El CESE cuestiona la urgencia de reconstruir los colchones fiscales en esta coyuntura

El Comité acoge con satisfacción la recomendación de la Comisión Europea de un reequilibrio simétrico de las balanzas por cuenta corriente de los Estados de la zona del euro. El CESE pide que se adopten medidas efectivas para reducir los superávits excesivos, mediante un incremento significativo de la inversión púbica y los salarios reales en los países con excedentes.

De modo general, el CESE considera que, a medio plazo, el crecimiento de los salarios reales debería ser acorde con el crecimiento real de la productividad y con la inflación y no quedarse atrás.

Por otro lado, el CESE desaconseja instar a los Estados miembros con una gran deuda pública y con diferenciales de producción negativos o nulos a que creen colchones fiscales mediante orientaciones presupuestarias contractivas. Es probable que esto perpetúe el bajo crecimiento en esos países, sin ayudar a reducir su deuda pública como parte del PIB.
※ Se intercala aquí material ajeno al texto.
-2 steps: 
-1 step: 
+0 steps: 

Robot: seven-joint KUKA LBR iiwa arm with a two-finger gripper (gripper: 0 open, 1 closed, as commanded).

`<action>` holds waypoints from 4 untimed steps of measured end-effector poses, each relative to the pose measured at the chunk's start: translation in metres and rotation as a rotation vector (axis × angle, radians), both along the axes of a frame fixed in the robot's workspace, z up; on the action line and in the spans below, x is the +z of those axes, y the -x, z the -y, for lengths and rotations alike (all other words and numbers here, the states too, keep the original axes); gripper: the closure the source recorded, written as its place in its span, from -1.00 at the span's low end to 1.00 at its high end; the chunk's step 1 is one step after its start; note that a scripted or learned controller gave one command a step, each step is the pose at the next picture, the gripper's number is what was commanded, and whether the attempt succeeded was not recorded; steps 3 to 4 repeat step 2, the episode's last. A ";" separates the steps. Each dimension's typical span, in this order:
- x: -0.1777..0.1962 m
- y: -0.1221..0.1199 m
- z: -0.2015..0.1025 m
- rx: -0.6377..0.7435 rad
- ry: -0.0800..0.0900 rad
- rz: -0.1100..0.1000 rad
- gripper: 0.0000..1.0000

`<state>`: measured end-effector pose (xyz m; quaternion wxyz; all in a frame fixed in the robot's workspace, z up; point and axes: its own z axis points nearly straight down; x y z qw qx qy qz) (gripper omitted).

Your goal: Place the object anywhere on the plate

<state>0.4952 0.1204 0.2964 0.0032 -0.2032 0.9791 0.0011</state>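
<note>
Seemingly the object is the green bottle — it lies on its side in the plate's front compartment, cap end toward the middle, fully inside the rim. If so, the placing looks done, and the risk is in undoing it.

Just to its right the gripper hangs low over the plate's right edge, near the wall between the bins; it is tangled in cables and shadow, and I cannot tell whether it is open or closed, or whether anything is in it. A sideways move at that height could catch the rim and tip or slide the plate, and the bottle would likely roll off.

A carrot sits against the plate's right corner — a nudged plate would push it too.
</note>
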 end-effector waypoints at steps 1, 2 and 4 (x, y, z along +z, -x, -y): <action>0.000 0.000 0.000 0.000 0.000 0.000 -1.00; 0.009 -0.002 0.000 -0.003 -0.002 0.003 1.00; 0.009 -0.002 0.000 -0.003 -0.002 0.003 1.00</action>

Javier Doz Orrit dijo: Por supuesto, estos países deberían hacer todo lo posible para garantizar la alta calidad de sus finanzas públicas, pero instarlos a acumular ahorros podría ser contraproducente para su crecimiento inclusivo y sostenible, la sostenibilidad de la deuda y, al final, también, para la estabilidad de toda la zona del euro.

También, en este contexto, el CESE llama la atención sobre la necesidad urgente de directrices y medidas para fomentar la inversión pública y facilitar la inversión privada. Los dirigentes europeos deberían considerar la llamada Regla de Oro al aplicar las normas fiscales de la UE, eximiendo a la inversión pública de los cálculos de déficit, y tener en cuenta la sostenibilidad de los niveles de deuda existentes.

Profundizar el mercado único sin comprometer los derechos sociales y laborales

A fin de fortalecer la resiliencia económica en la zona del euro, los países deben mejorar aún más el entorno empresarial y promover la realización del mercado único. El establecimiento de la base imponible común del impuesto de sociedades común sería un paso en esa dirección. La financiación de las empresas debería ser otra prioridad. El desarrollo de la Unión de Mercados de Capitales y de la unión bancaria y la reducción de los préstamos fallidos serían cruciales en este sentido. En opinión del CESE, los obstáculos existentes deben superarse con urgencia.

No obstante, el Comité destaca el hecho de que los cambios políticos no deben realizarse a expensas de los ingresos para financiar la inversión social y los sistemas de protección social, o bajo el riesgo de reducir los derechos sociales y laborales. Por el contrario, aboga firmemente por la implementación del pilar europeo de los derechos sociales y la promoción de una convergencia ascendente en los estándares económicos y sociales. La resiliencia económica y social deben ir de la mano.

Los sistemas tributarios deben ser más justos y eficientes

En lo que respecta a la acción contra el fraude fiscal y la planificación fiscal agresiva que, deben contribuir a mejorar las finanzas públicas, el CESE está de acuerdo con el llamamiento a la acción de la Comisión. No obstante, considera que las normas de la Unión Europea deben aplicarse sin más demoras y también que deben adoptarse otras medidas más efectivas, incluidos los instrumentos para poner fin a las actividades ilícitas de los paraísos fiscales.

Tras las discusiones en el Eurogrupo y el Consejo ECOFIN del 21 y el 22 de enero, el CESE solicita a los Estados miembros que demuestren el compromiso necesario para superar con prontitud los desacuerdos aún existentes sobre estas cuestiones. Esto permitiría a los dirigentes europeos presentar a los ciudadanos y a sus organizaciones representativas una visión del futuro de la economía europea muy necesaria en vísperas de la Cumbre de Sibiu y de las elecciones europeas de mayo de 2019.